Van deze zaken scheen een grote macht uit te gaan, ik vermoedde dat het zeer waardevolle zaken waren, waar ik ook ging, overal de zelfde rijkdom, zo leken hier wel de rijkdommen van de wereld verzameld te zijn, oog en verstand zouden hier niet te kort komen, hier was de volmaakte rijkdom dat wist ik zeker. Ik nam uit deze schatten een flinke voorraad klein-goud en zocht mij de weg naar boven. Nu zwierf ik nog enige dagen zielsgelukkig door de stad binnen de kasteelmuren, en vanuit hier verbaasde het mij zeer dat de vele grote en kleine poorten van buiten af niet zichtbaar waren, want vanuit de binnenzijde waren ze duidelijk te zien. In de nacht opende ik een klein poortje en zo kon ik haar mechaniek bestuderen en al gauw was ik in staat naar binnen of naar buiten te gaan zoals het mij beliefde.
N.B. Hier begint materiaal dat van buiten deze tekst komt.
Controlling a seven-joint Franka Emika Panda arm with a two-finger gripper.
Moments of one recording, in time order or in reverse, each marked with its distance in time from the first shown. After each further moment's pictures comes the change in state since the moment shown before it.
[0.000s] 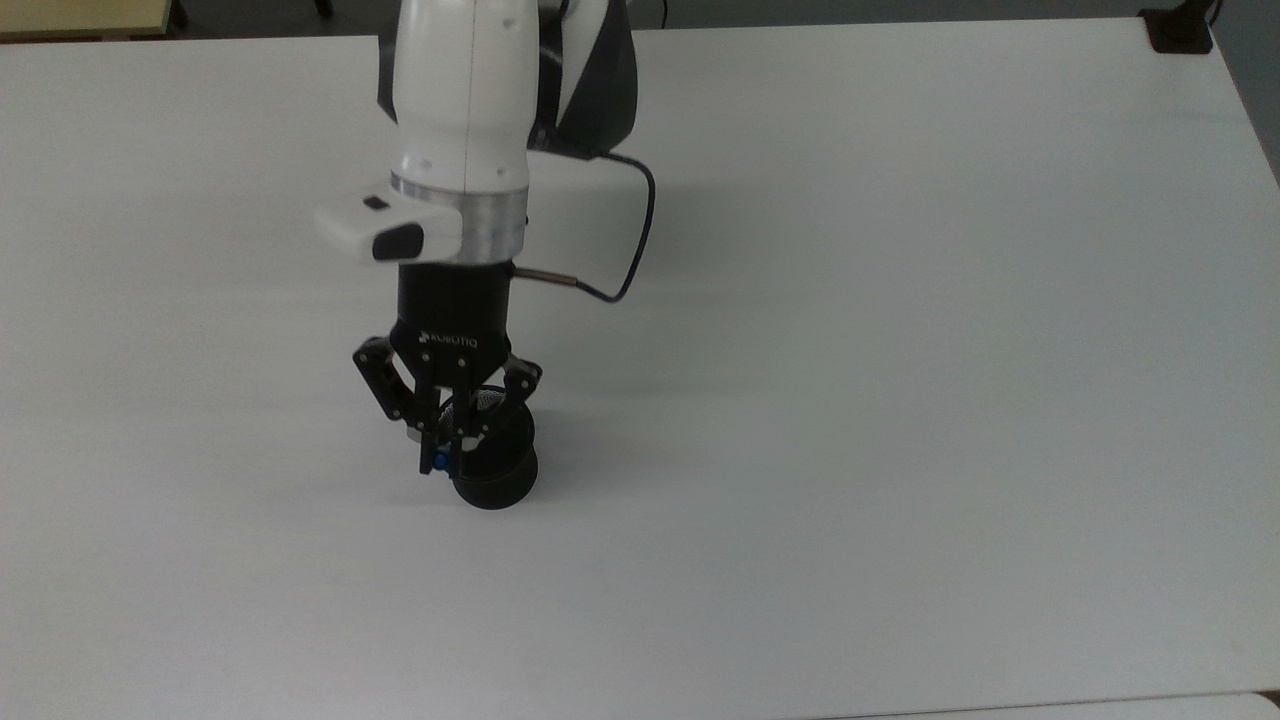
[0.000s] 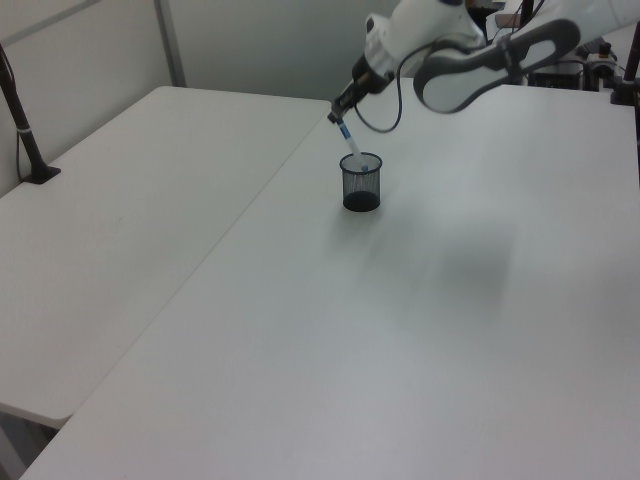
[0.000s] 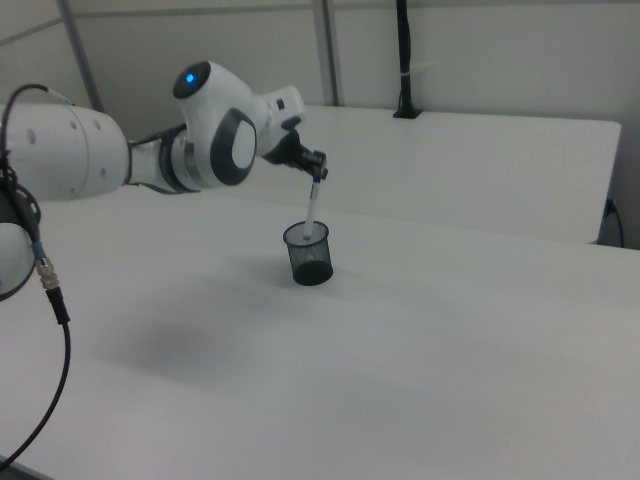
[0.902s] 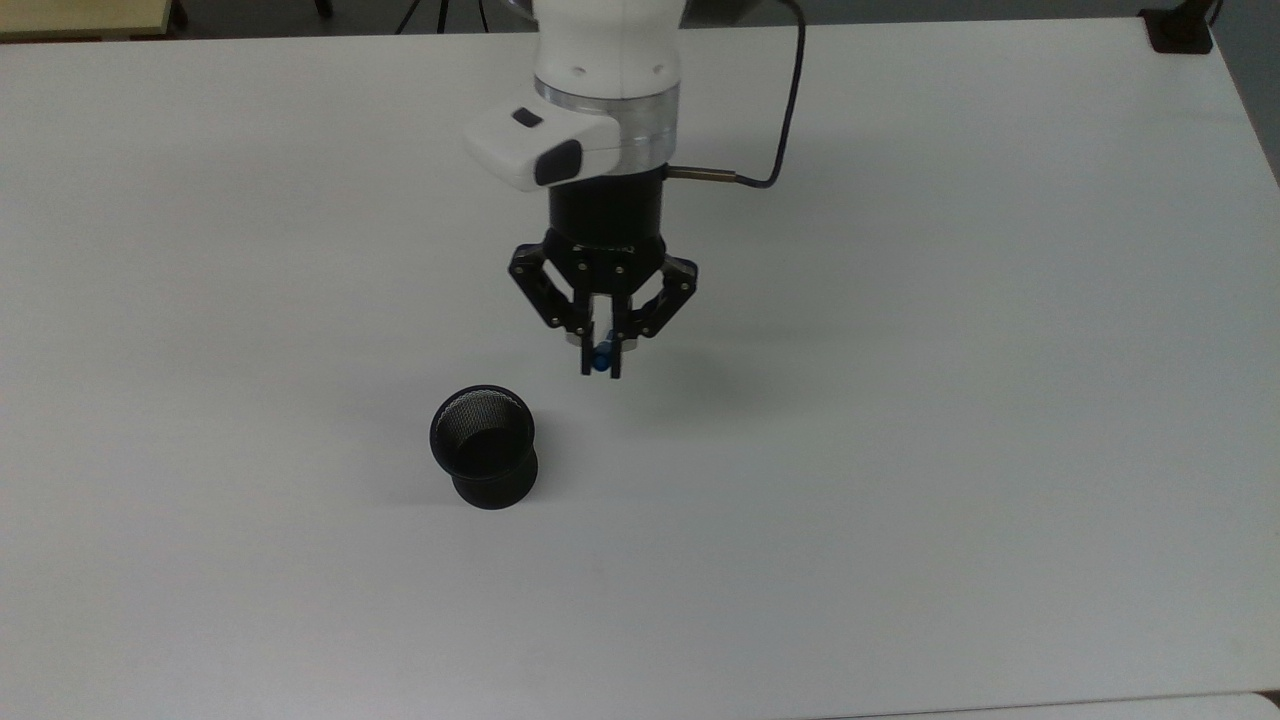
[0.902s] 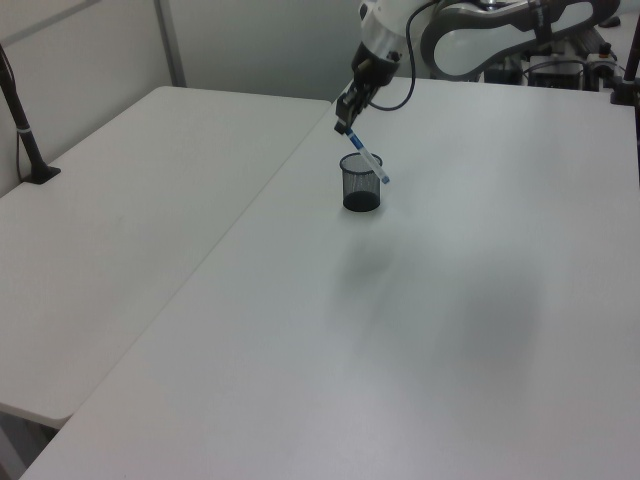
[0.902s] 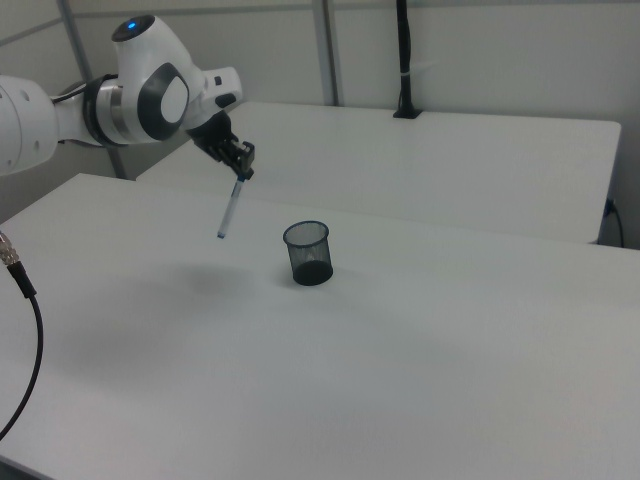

Rijk kwam ik weer in de stad die buiten de muren lag, lenig als een wezen van de nacht sloop ik mijn huis binnen, niemand wist van mijn avontuur, geen had mij gemist. Een tijd lang leefde ik een genoeglijk leven van de rijkdom die ik mee had genomen uit het paleis, genoot van alles wat de wereld te bieden had, dronk met de vele vrienden die ik nu bezat, werd 's nachts bemind door vele vrouwen die allen even jong en mooi waren. Elke zet die ik op de markten deed leverde mij fortuinen op, ik werd alsmaar rijker, de schat in het kasteel liet ik verder onaangeroerd.